Realizing we’d forgotten to get a picture with Mom, we went to the cafeteria to find her. Apparently, bingo time in a retirement village is serious business. When we walked in, everyone’s face was buried in a bingo card. I think I may have seen sweat on a couple of furrowed brows, even the ones with strikingly blue hair. Some used checkers chips as markers. Others used glistening red jewels as their markers, the kind of glass you find in the bottom of vases filled with plastic flowers.
We attempted to be quiet as we looked through a crowded room for Mom. She was in the exact center. I stealthily took the lead as the four of us traversed the chairs to get to her. More and more heads looked up to see the unwelcome intrusion. By then, I’d lost my nerve and dreaded the steps still needed to reach Mom. I reckon I would’ve felt the same if I had been at the White House and accidentally stumbled into the Situation Room during the Cuban missile crisis.
Two college-aged girls calling out the numbers picked out of a rolling cage looked at us with embarrassingly fake and condescending smiles. Not to be deterred, I knelt down next to Mom and said, “Sorry. We forgot to get a picture.”
The guy at the next table yelled, “Bingo!” Mom shoved her card away. I thought she was mad. And she was—but not at the intrusion. She was mad because she’d lost. The guy at the next table began calling out his winning numbers, as though someone might have thought he’d lie just to win a pill separator or the ever-popular chip clip.

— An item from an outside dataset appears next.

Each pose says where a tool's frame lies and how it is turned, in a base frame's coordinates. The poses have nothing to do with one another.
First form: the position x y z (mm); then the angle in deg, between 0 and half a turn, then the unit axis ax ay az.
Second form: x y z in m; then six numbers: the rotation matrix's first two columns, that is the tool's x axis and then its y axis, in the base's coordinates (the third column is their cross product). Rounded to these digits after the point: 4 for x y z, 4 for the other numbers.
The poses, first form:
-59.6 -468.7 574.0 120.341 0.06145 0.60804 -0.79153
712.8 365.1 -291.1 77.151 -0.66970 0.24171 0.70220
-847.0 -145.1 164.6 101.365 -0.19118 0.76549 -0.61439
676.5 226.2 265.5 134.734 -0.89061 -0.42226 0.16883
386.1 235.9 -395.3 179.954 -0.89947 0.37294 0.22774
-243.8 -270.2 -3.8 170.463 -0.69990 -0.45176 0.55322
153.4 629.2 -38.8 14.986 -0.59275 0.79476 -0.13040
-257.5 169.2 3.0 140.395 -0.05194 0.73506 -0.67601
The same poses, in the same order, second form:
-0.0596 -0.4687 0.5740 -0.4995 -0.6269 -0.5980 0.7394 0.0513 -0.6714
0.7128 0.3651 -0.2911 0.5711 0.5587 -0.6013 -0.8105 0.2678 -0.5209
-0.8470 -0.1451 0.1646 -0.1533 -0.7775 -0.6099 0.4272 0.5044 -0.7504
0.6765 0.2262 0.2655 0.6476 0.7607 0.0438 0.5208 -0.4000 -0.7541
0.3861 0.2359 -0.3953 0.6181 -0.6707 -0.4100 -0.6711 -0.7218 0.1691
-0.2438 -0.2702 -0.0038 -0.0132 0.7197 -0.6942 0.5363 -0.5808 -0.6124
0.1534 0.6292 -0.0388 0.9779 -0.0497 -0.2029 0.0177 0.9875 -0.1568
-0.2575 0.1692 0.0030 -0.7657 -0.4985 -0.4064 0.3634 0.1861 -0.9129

Mom grabbed my hand and pulled me down close. Bill, Sherry, and Judy all jumped in, and we got the picture. Just to be rebellious, the lady next to Mom said, “Hey, let me take one for ya.” She snapped the photo, looked at it, puckered her lips, and said, “Not bad. Except”—she pointed to Sherry—“I chopped her head off.”
Memories like that are what binds friendships. After seeing Mom and Mrs. Murray, we went back to Sherry’s house and spent a little more time processing the day.

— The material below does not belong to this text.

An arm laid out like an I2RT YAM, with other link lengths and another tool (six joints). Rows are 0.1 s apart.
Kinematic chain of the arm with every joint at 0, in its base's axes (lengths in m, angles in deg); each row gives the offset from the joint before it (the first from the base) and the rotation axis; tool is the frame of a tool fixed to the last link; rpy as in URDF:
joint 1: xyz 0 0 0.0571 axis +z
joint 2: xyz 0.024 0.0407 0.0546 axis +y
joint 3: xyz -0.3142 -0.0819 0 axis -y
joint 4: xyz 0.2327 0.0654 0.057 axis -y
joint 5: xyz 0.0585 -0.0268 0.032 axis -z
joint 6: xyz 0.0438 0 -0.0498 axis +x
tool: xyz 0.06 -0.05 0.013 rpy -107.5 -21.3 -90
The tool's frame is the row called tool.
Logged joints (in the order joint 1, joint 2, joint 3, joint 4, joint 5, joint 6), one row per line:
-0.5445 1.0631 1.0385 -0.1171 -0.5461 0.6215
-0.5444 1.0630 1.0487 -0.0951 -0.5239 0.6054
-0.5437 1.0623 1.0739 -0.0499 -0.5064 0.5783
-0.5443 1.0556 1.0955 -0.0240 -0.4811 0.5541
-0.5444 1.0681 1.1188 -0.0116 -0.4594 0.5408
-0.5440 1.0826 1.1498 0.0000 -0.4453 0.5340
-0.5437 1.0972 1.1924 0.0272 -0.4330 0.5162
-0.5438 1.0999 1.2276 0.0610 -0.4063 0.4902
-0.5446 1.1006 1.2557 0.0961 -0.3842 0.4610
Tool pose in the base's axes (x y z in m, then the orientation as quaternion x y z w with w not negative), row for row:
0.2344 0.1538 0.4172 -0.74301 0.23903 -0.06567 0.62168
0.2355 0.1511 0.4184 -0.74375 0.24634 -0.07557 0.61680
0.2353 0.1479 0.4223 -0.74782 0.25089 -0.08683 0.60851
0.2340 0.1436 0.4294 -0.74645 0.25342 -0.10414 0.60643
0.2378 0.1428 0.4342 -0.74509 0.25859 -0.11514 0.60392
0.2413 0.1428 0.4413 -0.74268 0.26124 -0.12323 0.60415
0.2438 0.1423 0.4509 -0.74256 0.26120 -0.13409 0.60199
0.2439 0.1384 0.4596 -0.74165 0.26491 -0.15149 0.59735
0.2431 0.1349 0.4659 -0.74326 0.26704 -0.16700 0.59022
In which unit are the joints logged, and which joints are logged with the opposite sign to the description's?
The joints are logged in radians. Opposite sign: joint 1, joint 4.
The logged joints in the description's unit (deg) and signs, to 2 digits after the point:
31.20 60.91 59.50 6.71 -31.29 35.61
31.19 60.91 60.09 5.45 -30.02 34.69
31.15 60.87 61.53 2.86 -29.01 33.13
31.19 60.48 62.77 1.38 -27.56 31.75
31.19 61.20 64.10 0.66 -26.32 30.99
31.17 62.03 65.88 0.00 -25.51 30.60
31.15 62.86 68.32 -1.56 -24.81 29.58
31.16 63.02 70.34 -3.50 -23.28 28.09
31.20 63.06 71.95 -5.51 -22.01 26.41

We haven’t fully figured out what was so special about our group. Was it generational? Was it being in band together? Was it a small-town dynamic? Was it a combination of some or all of those things? One thing we do know for sure: it’s definitely a God thing.
We are not oxen, but these friends are part of my herd. We know that the memories we build together today and the memories we’ve spent a lifetime building will never be lost. I’m thankful for technology and the terrific pictures I can take with my iPhone, but the most important, substantial pictures I take are heart pictures. I took plenty of those that day.

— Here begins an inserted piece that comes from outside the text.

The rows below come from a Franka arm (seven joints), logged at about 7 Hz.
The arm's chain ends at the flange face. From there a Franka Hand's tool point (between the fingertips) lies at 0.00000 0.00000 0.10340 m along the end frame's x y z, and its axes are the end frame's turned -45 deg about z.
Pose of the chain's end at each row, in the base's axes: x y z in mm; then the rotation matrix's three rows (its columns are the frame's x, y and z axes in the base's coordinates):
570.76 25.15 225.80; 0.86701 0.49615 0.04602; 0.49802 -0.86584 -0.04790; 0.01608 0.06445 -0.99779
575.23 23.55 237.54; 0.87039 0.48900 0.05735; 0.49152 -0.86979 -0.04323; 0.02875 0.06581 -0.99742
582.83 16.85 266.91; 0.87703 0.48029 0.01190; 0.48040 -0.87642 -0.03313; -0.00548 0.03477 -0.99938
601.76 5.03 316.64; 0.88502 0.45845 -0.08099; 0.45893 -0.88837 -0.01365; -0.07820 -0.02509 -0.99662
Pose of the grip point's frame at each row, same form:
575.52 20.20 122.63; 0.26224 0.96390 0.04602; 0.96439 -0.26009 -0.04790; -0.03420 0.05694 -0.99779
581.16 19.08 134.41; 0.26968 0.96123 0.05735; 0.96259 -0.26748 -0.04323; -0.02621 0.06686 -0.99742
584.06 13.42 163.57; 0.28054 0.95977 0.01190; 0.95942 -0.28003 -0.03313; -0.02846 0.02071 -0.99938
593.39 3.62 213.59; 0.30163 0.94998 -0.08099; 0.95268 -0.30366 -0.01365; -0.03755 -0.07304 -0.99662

C. S. Lewis said in The Four Loves, “A friendship is born when one man says to another, ‘What! You too? I thought I was the only one.’”
The four of us friends, and a few others who couldn’t make it for our outing, are different in many ways. Somehow, when we were just kids, subconsciously on our parts but certainly not God’s, we chose to look for similarities instead of differences. It brings home to me the truth that God never meant for us to travel this journey alone. He was deliberate in telling us that two are better than one.
Lewis also said,
In friendship, we think we have chosen our peers. In reality a few years’ difference in the dates of our births, a few more miles between certain houses, the choice of one university instead of another, the accident of a topic being raised or not raised at a first meeting—any of these chances might have kept us apart. But, for a Christian, there are, strictly speaking, no chances. A secret master of ceremonies has been at work. Christ, who said to the disciples, “Ye have not chosen me, but I have chosen you,” can truly say to every group of Christian friends, “Ye have not chosen one another but I have chosen you for one another.” The friendship is not a reward for our discrimination and good taste in finding one another out. It is the instrument by which God reveals to each of us the beauties of others.
Think of your friends. Be deliberate. If you haven’t already, start taking heart pictures, whether at the Spindle Top, a retired teacher’s home, or a mother’s bingo game. Those pictures are eternal.
By the way, later that day, I got a text from Mom: “Yay! Y’all brought me luck. I bingoed right after y’all left. Big ole package of bite-sized pretzels.”